=== What you have to do ===
Within the records, determine how many lines contain the word "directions". Your reply must consist of that number only.
BEGIN Raw data
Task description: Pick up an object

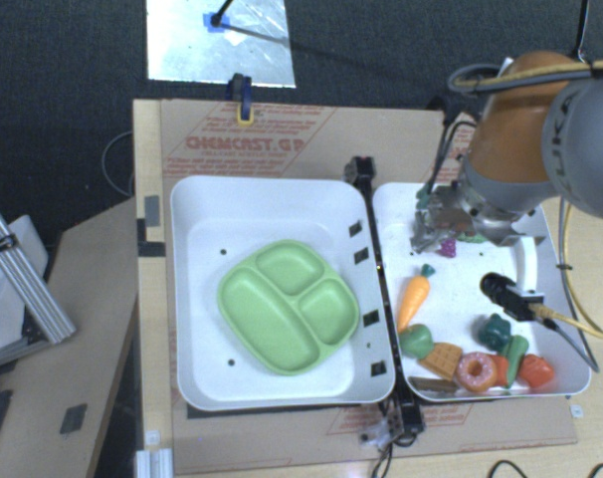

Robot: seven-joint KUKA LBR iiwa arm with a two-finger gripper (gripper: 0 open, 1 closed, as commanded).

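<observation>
My gripper (pixel 428 233) hangs low over the upper left part of the right bin (pixel 385 267). A small purple toy (pixel 447 249) shows just under its right side; whether it is held is unclear. A small teal piece (pixel 427 269) lies just below the gripper. An orange carrot (pixel 413 300) lies further down by the bin's left wall. Along the bin's near edge sit a green vegetable (pixel 415 341), a waffle (pixel 443 358), a pink donut (pixel 476 369), a red tomato (pixel 537 370) and a dark green piece (pixel 497 331).
The left bin (pixel 197 267) holds a green divided plate (pixel 288 306). A black divider (pixel 373 267) runs between the two bins. The arm's bulky orange and grey body (pixel 525 127) overhangs the right bin's far side.
</observation>
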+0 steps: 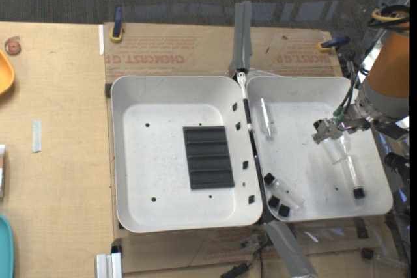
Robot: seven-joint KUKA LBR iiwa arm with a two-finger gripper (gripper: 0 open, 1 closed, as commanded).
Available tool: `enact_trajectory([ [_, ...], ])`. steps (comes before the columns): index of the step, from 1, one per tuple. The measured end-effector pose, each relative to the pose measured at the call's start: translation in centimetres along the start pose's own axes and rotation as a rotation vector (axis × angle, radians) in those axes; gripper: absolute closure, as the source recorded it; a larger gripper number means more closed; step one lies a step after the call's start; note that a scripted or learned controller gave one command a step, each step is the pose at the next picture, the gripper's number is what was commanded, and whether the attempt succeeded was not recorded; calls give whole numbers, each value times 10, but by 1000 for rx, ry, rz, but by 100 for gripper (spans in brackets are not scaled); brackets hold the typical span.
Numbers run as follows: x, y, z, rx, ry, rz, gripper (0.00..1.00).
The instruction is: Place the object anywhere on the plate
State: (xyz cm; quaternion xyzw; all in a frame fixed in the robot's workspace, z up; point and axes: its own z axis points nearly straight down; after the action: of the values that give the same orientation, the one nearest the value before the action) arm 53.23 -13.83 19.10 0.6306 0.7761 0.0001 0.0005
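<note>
On the worktop (58, 205), the left bin (130, 101) carries a dark ribbed plate (208, 157). The right bin (306, 101) holds several clear tubes: one (266, 117) by the divider, upright in view, and another (348, 171) slanting under the tool (324, 133), whose grip state cannot be told.

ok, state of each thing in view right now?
black ridged plate: flat in left bin, nothing on it
clear tube: lying in right bin, near divider
clear tubes with black caps: lying at right bin's front-left corner
clear tube: lying just below gripper
</note>
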Motion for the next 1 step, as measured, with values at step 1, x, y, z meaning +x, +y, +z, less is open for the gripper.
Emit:
enact_trajectory([
  [1, 55, 74, 1, 3, 0, -67, 100],
])
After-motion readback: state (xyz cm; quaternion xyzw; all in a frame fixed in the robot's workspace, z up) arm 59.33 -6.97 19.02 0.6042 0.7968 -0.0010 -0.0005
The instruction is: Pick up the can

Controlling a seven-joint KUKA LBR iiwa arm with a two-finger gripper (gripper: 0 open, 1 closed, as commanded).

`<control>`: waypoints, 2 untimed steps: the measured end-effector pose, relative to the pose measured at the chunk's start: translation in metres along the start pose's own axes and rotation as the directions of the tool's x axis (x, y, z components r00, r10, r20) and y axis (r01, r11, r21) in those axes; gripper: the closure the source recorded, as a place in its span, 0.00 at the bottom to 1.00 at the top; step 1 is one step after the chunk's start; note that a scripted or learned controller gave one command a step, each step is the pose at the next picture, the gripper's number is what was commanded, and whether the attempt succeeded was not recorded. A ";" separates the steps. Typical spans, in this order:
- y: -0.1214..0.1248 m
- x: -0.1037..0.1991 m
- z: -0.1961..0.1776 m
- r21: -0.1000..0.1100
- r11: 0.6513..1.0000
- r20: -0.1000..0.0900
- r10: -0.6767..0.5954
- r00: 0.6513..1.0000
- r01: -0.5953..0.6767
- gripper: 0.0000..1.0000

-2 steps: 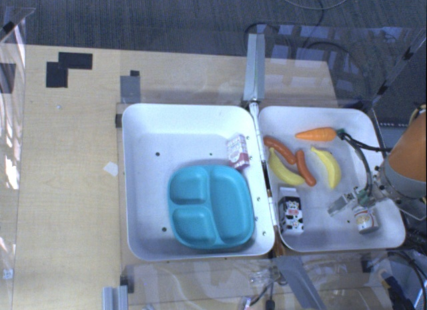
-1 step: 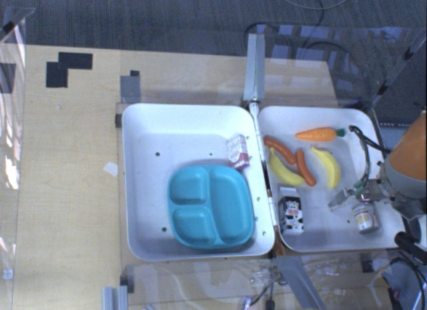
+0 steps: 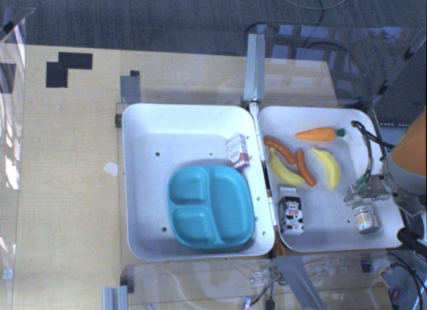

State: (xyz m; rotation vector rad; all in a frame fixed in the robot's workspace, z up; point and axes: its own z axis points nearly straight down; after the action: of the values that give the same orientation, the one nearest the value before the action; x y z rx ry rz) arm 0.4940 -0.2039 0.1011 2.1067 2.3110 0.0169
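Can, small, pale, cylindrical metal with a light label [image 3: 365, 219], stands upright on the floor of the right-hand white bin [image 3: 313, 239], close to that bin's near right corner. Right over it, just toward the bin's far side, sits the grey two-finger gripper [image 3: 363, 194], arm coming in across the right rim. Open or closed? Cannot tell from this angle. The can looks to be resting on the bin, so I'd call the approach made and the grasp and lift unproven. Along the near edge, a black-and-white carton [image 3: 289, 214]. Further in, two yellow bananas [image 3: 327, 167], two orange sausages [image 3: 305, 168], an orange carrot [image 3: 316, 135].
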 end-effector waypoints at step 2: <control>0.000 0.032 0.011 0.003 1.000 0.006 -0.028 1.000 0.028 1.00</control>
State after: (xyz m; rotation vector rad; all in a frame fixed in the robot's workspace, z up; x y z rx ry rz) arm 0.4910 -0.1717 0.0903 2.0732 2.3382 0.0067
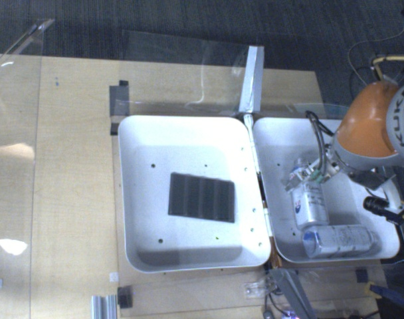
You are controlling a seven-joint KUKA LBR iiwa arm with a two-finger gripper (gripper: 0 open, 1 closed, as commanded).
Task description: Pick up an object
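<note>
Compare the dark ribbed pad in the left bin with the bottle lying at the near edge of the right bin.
The dark ribbed pad is flat, rectangular and near-black; the bottle is round-bodied, pale and see-through with a blue cap. The pad lies mid-floor in the left bin; the bottle lies on its side along the right bin's near wall. Both rest untouched.

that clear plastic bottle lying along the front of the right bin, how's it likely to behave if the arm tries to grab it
The clear bottle lies on its side, so a nudge would probably roll it toward the bin wall. It looks see-through and likely light. Its smooth round wall may slip or squash under the pincer.
</note>
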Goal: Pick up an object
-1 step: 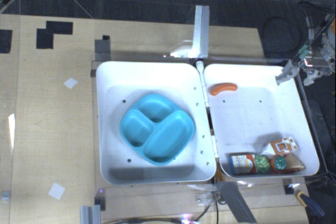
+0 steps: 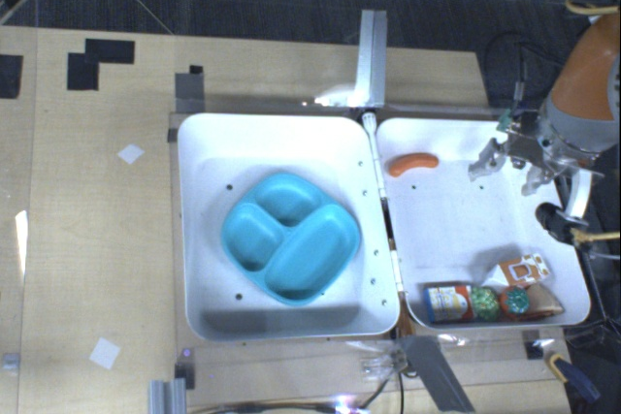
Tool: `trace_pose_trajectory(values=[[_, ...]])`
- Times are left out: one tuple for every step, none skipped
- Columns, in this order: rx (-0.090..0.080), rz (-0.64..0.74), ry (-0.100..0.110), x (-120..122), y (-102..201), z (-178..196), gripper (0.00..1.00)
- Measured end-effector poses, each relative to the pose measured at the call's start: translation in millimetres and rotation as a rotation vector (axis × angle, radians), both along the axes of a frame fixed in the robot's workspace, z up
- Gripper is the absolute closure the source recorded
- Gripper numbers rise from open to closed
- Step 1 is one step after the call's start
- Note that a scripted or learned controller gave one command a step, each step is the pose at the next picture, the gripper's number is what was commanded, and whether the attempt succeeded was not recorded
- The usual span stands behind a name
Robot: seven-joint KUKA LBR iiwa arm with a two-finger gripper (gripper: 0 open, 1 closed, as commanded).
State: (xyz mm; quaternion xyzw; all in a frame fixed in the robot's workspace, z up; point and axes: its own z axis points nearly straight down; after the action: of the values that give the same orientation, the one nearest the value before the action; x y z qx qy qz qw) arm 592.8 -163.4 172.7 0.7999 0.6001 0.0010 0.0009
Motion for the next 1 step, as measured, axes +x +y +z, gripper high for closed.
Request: trace_pose_trajectory(values=[[-0.001, -0.034, -0.003, -98.5, 16.1, -50.4, 0.0]])
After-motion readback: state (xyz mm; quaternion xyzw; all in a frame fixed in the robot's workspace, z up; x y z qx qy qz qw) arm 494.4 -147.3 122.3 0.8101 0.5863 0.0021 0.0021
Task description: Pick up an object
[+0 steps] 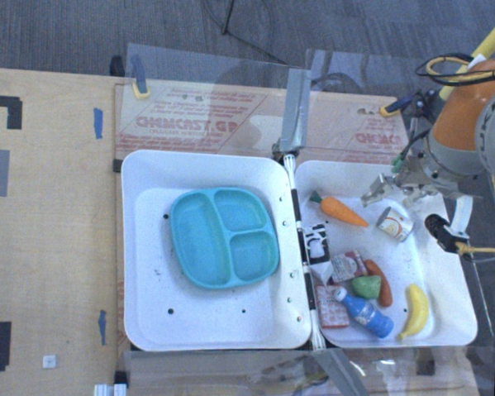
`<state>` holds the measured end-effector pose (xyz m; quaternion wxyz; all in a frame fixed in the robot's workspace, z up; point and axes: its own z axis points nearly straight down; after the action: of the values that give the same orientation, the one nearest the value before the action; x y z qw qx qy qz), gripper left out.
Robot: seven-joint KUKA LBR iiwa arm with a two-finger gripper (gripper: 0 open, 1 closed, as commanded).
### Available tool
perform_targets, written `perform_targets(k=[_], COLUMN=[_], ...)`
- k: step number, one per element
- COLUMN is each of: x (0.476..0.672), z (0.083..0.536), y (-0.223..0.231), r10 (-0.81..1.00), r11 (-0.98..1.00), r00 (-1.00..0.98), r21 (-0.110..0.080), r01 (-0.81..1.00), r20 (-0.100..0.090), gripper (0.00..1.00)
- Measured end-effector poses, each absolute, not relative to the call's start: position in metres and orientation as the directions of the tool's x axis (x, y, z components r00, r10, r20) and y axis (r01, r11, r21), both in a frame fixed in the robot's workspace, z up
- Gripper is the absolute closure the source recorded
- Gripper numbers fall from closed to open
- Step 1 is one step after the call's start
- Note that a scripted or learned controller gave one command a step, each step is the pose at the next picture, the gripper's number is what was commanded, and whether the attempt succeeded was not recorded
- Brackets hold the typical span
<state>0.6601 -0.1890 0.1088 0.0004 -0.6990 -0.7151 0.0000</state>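
**Arm parked over the right bin, nothing grabbed**

So the biggest thing here is the bench itself, light wood, with two white bins sitting side by side on it. The left bin has just a blue divided plate in it, three compartments, lying flat and slightly turned. The right bin is where all the small stuff lives.

The arm comes in from the right, grey with that orange band, and hangs over the far right corner of the right bin. The gripper is spread apart, fingers splayed out with nothing between them, right above a small white carton that's tilted on its side.

Rest of the right bin, roughly by size: an orange carrot lying at an angle near the divider, just left of the carton. A blue bottle lying down near the front. A yellow banana near the right front, well apart from the gripper. A red flat packet touching the bottle. A green pepper-looking thing and a red chili-ish piece bunched together in the middle, with a small wrapped packet just beside them.
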Motion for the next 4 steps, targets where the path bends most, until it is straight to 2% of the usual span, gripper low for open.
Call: perform_targets(k=[1,2,3,4], x=[0.660,0.669,0.643,0.644], z=[0.109,0.116,0.087,0.098], y=[-0.189,-0.202,-0.216,-0.220], r10=[1.000,0.992,0.988,0.988], r11=[0.022,0.127,0.152,0.151], r00=[-0.022,-0.127,-0.152,-0.151], r21=[-0.001,0.004,0.005,0.007], r01=[1.000,0.992,0.988,0.988], r20=[0.000,-0.004,0.009,-0.003], gripper=[0.00,0.00,0.00,1.00])
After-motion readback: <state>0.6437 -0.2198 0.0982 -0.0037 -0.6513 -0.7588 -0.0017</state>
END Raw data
=== Your solution ===
2